What is expected:
The expected reply is all of the data, returned exactly.

++++++++

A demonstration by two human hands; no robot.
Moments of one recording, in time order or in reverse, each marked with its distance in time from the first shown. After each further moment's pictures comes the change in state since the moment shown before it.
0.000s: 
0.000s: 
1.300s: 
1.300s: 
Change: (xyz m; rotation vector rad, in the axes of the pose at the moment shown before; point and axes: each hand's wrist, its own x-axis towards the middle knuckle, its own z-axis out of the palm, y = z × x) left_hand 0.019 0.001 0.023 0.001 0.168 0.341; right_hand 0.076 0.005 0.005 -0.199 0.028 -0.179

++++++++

Reply to the exercise:
A demonstration by two human hands; no robot.
Moments of one recording, in time order or in reverse, each marked with its distance in time from the first shown. After each further moment's pictures comes the change in state since the moment shown before it.
0.000s: 
0.000s: 
1.300s: 
1.300s: 
Change: (xyz m; rotation vector rad, in the axes of the pose at the moment shown before; point and axes: each hand's wrist, its own x-axis towards the middle knuckle, its own z-axis out of the palm, y = z × x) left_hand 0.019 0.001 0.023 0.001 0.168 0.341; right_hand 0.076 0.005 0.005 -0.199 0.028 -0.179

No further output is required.